BWW Review: WAITRESS, UK & Ireland Tour

BWW Review: WAITRESS, UK & Ireland Tour Waitress, previously resident at The Adelphi in London, is off on a UK and Ireland tour, kicking off at the New Wimbledon Theatre. It's the tale of waitress and pie creator extraordinaire Jenna, who unexpectedly finds herself pregnant. But will this unwanted twist in her story keep her tied down in a bad relationship or give her the chance to break free?

In the title role is Lucie Jones, who first came to prominence on X Factor before moving on to many theatre roles and even taking a turn as the UK's representative for Eurovision in 2017. She makes a very relatable Jenna, and her vocal power is undeniable. Look up "11 o'clock number" in the online dictionary and I'm pretty sure you'll find a clip of her performance of "She Used to be Mine". Musically and lyrically beautiful, it's one of those rare showstoppers that actually stops the show.

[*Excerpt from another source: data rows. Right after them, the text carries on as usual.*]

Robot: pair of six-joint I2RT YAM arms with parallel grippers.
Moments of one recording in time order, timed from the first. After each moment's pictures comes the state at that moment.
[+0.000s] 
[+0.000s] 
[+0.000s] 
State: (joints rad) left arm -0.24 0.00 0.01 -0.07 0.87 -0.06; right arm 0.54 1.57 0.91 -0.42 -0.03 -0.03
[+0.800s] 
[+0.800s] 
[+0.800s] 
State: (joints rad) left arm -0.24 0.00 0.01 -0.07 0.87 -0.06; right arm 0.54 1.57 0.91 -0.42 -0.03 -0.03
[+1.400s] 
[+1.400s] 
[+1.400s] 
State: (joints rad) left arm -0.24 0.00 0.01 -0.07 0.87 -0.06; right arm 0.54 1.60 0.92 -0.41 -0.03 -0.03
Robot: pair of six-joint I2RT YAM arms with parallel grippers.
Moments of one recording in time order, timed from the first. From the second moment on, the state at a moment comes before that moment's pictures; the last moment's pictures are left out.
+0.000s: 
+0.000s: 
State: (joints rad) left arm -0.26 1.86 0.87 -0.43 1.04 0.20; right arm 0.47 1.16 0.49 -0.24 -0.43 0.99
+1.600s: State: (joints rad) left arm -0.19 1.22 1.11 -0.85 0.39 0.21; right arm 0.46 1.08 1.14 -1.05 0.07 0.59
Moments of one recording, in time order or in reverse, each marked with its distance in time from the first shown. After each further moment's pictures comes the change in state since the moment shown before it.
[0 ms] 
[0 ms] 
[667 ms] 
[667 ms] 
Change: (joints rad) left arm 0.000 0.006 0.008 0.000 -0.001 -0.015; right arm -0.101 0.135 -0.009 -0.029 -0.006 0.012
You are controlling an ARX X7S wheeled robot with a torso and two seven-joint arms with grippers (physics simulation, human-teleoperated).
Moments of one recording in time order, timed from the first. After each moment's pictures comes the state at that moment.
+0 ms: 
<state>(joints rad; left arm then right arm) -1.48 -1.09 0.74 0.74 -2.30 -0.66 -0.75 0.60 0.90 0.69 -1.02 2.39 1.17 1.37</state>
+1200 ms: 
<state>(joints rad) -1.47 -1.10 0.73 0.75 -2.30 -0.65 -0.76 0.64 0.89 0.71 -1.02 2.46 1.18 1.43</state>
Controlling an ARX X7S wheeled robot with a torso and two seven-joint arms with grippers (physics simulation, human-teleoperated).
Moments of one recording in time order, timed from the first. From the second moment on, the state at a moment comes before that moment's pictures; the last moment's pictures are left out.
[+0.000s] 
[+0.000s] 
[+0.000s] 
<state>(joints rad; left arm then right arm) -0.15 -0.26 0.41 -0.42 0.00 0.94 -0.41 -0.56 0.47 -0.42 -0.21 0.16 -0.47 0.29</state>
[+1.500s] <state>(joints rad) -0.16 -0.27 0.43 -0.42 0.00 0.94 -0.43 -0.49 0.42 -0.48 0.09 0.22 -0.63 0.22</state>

There's a really solid supporting cast too. Tamlyn Henderson makes Jenna's husband Earl truly horrible - potentially violent, definitely controlling, and gaslighting her to the point that you want to hurl your programme at him. Hard.

Jenna's fellow waitresses and partners in crime are the infinitely sassy Becky (Sandra Marvin) and initially timid but latterly liberated - in every sense - Dawn (Evelyn Hoskins). Both provide some great comic moments to counterbalance some of the darker plot points.

Matt Jay-Willis has some really nice comic timing and just enough nerdy charm as Jenna's gynaecologist Dr. Pomatter.

George Crawford as Dawn's dorky suitor Ogie shines in a particularly scene-stealing number, and Michael Starke gives a beautifully rounded performance as the curmudgeonly but kind diner owner Joe.

Great credit also goes to MD Ellen Campbell and her musicians, who are on stage throughout and zip through Sara Bareilles music with aplomb. Although there aren't too many you'll-be-humming-it-on-your-way-home tunes, it's all pleasant on the ear and there are some lovely harmonies to enjoy.

Waitress touches on some unusual subjects for musical theatre - unwanted pregnancy and abusive relationships wouldn't typically be considered go-to topics for the genre - but this makes for an interesting and pleasingly quirky show that, in spite of its fairly simple book, pushes you to really root for its unassuming heroine.